The next second, even though she was half expecting it, she almost jumped out of her skin when she heard Aris’s voice.

It had a world of frustration and haggardness in its beloved depths. “Am I allowed to speak now that the full tribune is assembled?”

“You may say your piece,” Damon mocked. “Make it short, though, Sarantos. We don’t have all day.”

“It won’t be short, Louvardis. So pour yourself a drink and endure it.” Aris exhaled, then began to talk.

“I was the firstborn of my parents. My mother was seventeen when she had me, hadn’t had any measure of formal education, married the man who got her pregnant. He was four years older, a charmer who never held a job for longer than a couple months. He drifted in and out of our lives, each time coming back to add another child to his brood, another burden on my mother’s shoulders, before disappearing. He always came back swearing his love, offering sob stories about how hard life was, when he had the easiest life of us all. By the time I was seven, I was doing everything for the household that he should have been doing. By twelve I had to leave school and work four jobs to barely make ends meet. My father disappeared from our lives completely before my youngest sister, Caliope, was born.

“I grew up despising the emotions that had led my mother to destroy her life, that my father claimed to have for the wife and children he blighted with his existence. I swore I’d never feel any of those emotions or inflict them on others. They were the ultimate waste of potential and life, and I didn’t have a place for them as I faced the world alone and fended for my whole family. I wouldn’t let any weakness, as I saw love and partiality induce in others, infect me, wouldn’t let any softness or irrationality get into the way of getting things done.

“Soon I believed I couldn’t feel, ended up believing that I was like my father, incapable of feeling anything for anyone. But instead of pretending otherwise and exploiting others in the name of love, I pulled away from everyone for fear of hurting those close to me. I gave them the only things I believed to be real and of importance—financial security and the support only I, with my growing power, could provide.”

He fell silent. After a moment, Nikolas sighed. “Is this lesson in Sarantos history going anywhere?”

“I’ll fast-forward to another era,” Aris said. “When your family first crashed into my life. I remember that first day like it was hours ago. And, Theos, how I envied you all your father. I wanted to impress him with everything in me. But I ended up making him despise me instead.”

“He didn’t despise you, Sarantos.” That was Lysandros, exhaling heavily. “It’s probably the main reason we did. He admired the hell out of you, always pointed to you when he was chastising us. ‘See how Sarantos dealt with this?’, ‘Sarantos wouldn’t have been so stupid!’, ‘Why can’t you be more like Sarantos?’ was all we heard for years.”

That was news to Selene.
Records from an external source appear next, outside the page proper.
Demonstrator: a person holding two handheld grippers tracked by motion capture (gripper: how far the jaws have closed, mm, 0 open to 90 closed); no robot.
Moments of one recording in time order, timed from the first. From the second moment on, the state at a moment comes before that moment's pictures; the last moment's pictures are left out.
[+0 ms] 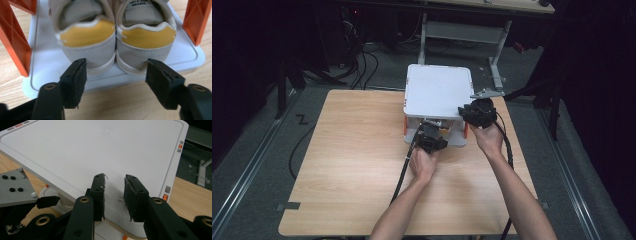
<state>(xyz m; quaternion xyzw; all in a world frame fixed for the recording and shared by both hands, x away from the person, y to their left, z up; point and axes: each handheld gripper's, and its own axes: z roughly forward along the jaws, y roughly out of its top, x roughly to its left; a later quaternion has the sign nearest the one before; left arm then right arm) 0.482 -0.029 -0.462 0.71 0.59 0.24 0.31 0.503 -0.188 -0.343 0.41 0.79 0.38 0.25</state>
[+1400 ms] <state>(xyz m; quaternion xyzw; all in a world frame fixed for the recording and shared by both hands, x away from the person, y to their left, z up) 0.443 0.035 -0.432 0.74 0.52 0.21 0.38 0.502 -0.191 -0.343 0.42 0.78 0.39 0.24</state>
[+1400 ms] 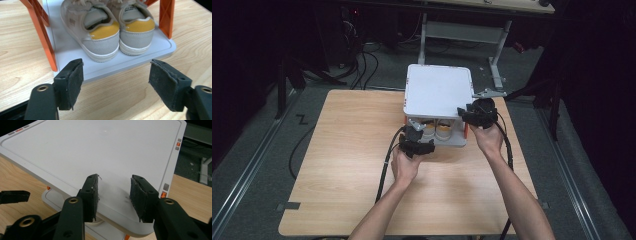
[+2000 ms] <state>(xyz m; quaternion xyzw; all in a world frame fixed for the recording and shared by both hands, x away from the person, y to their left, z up) 0.416 0.080 -0.398 0.72 0.50 0.20 0.44 0.465 -0.224 -0.330 0.42 0.76 0.44 0.24</state>
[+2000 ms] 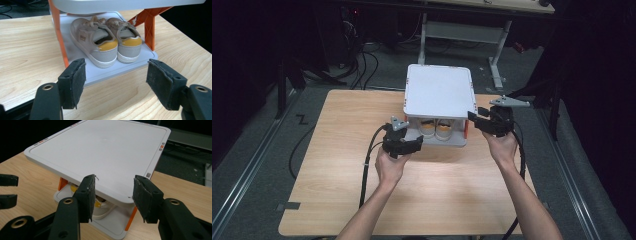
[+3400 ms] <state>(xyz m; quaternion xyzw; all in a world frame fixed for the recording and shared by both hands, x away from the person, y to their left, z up) 0.357 0.134 -0.386 0.72 0.47 0.25 0.45 0.385 -0.286 -0.360 0.42 0.73 0.49 0.22</state>
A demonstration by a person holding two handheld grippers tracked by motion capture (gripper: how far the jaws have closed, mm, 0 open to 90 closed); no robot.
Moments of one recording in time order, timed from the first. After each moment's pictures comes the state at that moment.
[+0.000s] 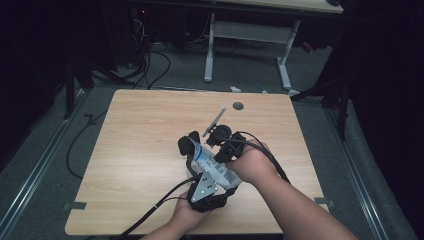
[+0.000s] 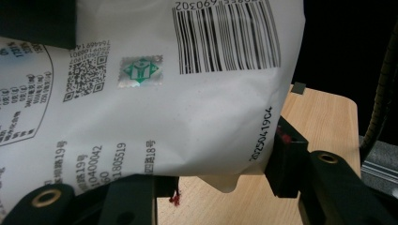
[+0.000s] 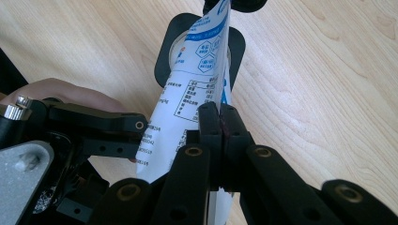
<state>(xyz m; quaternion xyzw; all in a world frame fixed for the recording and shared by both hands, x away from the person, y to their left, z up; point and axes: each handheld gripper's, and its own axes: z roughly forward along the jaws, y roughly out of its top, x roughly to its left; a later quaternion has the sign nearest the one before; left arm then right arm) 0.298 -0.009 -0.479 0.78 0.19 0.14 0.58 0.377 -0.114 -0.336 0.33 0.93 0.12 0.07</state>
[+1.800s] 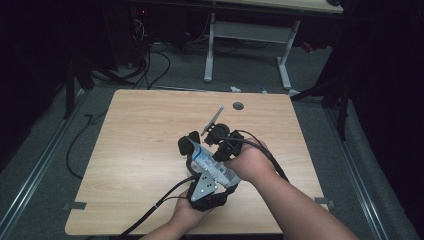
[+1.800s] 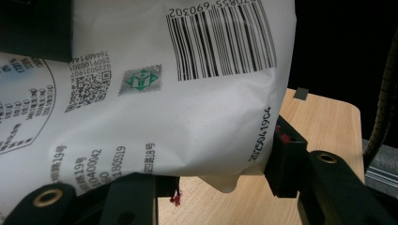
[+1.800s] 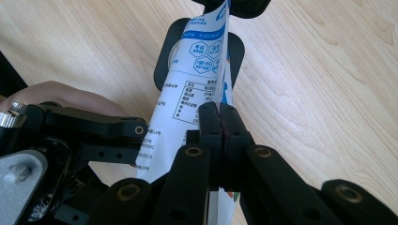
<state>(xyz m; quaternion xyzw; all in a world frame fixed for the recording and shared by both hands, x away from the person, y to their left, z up) 0.300 -0.009 -0.476 0.77 0.19 0.14 0.59 0.380 -0.110 -0.334 0.33 0.93 0.12 0.07</state>
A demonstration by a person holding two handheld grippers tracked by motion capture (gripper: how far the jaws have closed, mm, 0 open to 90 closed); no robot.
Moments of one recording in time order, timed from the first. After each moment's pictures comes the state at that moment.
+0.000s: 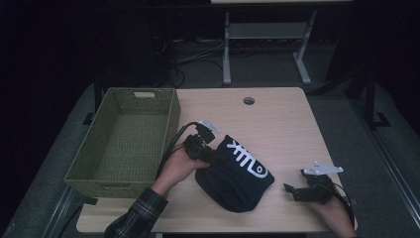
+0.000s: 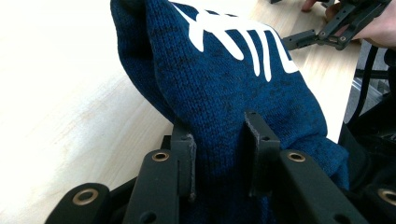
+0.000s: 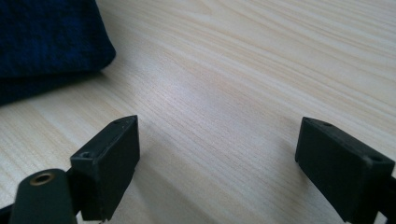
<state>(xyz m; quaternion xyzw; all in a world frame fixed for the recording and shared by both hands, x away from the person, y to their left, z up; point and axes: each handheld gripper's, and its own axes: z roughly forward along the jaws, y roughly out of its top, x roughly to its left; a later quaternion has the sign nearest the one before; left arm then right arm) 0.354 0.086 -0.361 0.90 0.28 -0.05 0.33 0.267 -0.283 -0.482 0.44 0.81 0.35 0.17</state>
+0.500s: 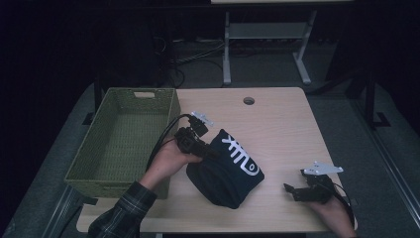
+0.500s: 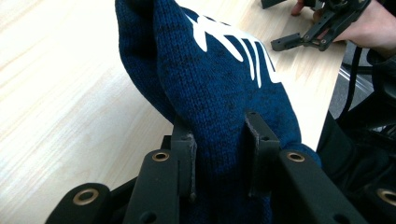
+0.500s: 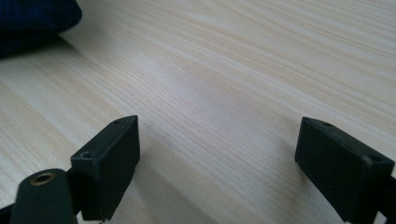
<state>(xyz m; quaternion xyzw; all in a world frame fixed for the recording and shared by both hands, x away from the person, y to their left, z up) 0.353 0.102 -0.325 0.91 0.27 -0.05 0.32 0.267 -0.283 -0.482 0.44 0.81 0.35 0.17</state>
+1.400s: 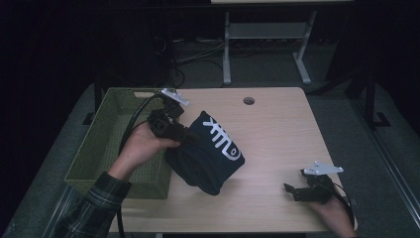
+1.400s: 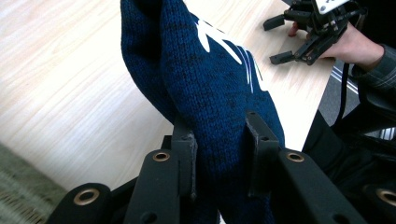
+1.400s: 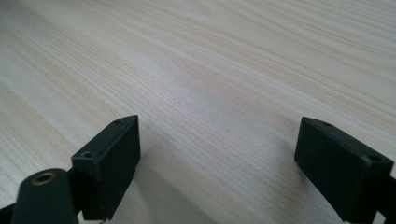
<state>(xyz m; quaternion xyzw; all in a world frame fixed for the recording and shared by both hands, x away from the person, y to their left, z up) 0.351 0.154 -0.259 0.90 0.29 -0.02 0.33 0.267 -0.283 -0.482 0.44 0.81 0.35 0.17</state>
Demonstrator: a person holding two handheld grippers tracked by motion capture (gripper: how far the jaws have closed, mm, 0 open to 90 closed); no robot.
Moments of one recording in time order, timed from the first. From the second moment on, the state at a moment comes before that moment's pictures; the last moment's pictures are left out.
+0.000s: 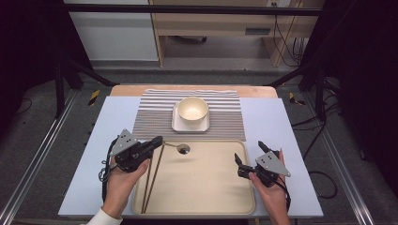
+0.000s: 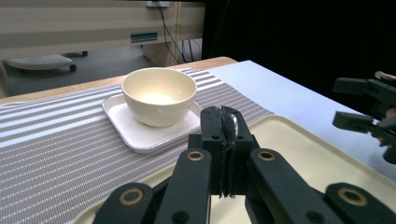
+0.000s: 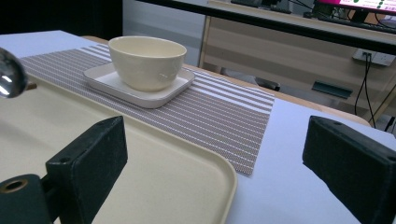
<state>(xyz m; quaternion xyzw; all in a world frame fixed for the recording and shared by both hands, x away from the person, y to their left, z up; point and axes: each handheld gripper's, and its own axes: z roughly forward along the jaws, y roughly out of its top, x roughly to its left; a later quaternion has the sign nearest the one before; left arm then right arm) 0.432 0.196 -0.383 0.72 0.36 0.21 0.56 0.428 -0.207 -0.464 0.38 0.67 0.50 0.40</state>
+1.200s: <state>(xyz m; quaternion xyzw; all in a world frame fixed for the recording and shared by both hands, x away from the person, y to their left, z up) 0.351 0.249 -0.404 0.74 0.36 0.17 0.54 0.428 -0.206 -0.467 0.38 0.68 0.47 0.41</state>
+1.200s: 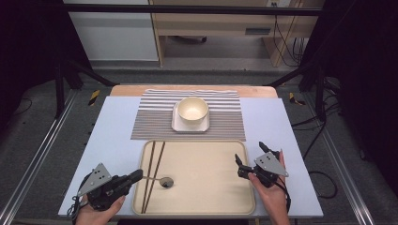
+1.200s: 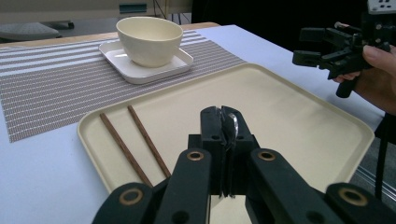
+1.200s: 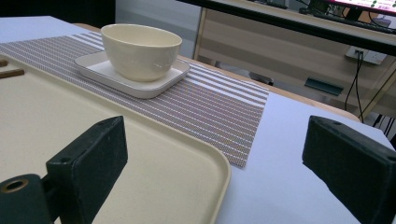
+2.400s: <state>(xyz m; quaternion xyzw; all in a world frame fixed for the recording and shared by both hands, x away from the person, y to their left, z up) 0.451 0.224 -0.418 0.77 0.39 0.18 0.47 0.428 -0.206 -0.468 0.38 0.69 0.47 0.40</state>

It was apparently shocking to Aris, as well. “Theos!” he exclaimed. “If he felt that way, then…why?”

Nikolas was the one to answer. “I didn’t know the answer to that until I read his diaries. He felt you becoming more detached and ruthless as the years went by. He felt he was sort of your surrogate father, thought it was his role to keep you in check, to try to steer you away from the abyss of leaving your humanity totally behind. And while we were totally in the dark about it, he was also aware of Selene’s attraction to you, thought he should shape you up into a man he could accept for his daughter.”